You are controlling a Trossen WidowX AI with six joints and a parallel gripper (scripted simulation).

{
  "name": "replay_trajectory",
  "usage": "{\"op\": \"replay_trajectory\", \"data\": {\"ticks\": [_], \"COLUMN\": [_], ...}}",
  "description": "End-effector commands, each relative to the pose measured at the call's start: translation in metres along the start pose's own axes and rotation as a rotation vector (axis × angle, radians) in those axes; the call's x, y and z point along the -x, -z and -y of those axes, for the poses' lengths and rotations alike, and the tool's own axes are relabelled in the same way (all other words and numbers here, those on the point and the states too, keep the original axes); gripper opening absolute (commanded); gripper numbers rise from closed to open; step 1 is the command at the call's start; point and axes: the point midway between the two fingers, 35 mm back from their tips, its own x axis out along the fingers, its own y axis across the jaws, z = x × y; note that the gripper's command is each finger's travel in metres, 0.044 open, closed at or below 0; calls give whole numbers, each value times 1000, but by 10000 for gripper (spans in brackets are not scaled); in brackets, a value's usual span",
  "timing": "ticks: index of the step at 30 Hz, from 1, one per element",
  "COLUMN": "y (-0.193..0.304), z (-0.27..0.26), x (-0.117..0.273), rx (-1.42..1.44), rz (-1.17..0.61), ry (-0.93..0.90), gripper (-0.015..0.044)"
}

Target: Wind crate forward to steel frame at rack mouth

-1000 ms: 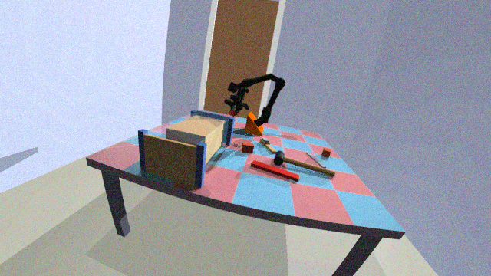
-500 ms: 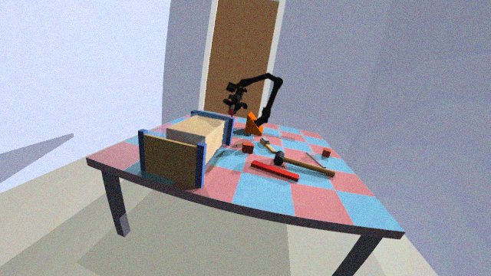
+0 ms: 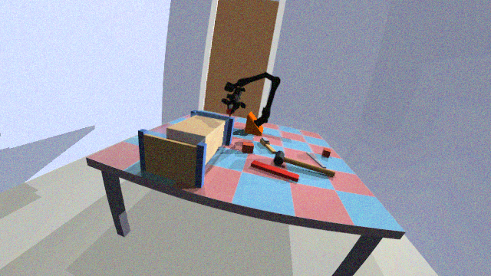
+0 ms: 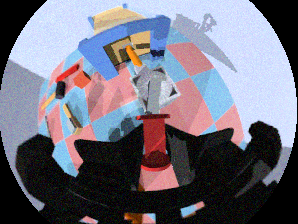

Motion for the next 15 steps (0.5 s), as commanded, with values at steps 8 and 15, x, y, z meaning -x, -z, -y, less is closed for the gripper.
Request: {"op": "replay_trajectory", "data": {"ticks": [8,15], "y": [0,-2], "z": [21,31], "x": [0,0], "rx": [13,13], "rz": [-10,-10], "ry": [24,25], "gripper": [0,0]}}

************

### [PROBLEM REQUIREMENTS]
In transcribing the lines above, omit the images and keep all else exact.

### [RESPONSE TO THE TASK]
You are controlling a Trossen WidowX AI with six joints and a parallel gripper (scripted simulation).

{
  "name": "replay_trajectory",
  "usage": "{\"op\": \"replay_trajectory\", \"data\": {\"ticks\": [_], \"COLUMN\": [_], ...}}",
  "description": "End-effector commands, each relative to the pose measured at the call's start: translation in metres along the start pose's own axes and rotation as a rotation vector (axis × angle, radians) in those axes; the call's x, y and z point along the -x, -z and -y of those axes, for the poses' lengths and rotations alike, and the tool's own axes are relabelled in the same way (all other words and numbers here, those on the point and the states too, keep the original axes); gripper opening absolute (commanded); gripper numbers rise from closed to open; step 1 is the command at the call's start; point and axes: the point midway between the two fingers, 35 mm back from their tips, its own x axis out along the fingers, its own y axis across the jaws, z = x × y; note that the gripper's command is each finger's travel in metres, 0.044 open, closed at or below 0; calls give whole numbers, each value times 1000, but by 10000 for gripper (spans in brackets are not scaled); in brackets, a value's usual span",
  "timing": "ticks: index of the step at 30 Hz, from 1, one per element",
  "COLUMN": "y (-0.193..0.304), z (-0.27..0.26), x (-0.117..0.273), rx (-1.42..1.44), rz (-1.17..0.61), ry (-0.93..0.90), gripper (-0.015..0.044)"
}

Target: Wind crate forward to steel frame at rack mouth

-1000 ms: 
-500 ms: 
+0 ms: 
+0 ms: 

Motion for the next 15 steps (0.5 s), as commanded, with values at steps 8 and 15, x, y, z meaning -x, -z, -y, less is closed for the gripper.
Request: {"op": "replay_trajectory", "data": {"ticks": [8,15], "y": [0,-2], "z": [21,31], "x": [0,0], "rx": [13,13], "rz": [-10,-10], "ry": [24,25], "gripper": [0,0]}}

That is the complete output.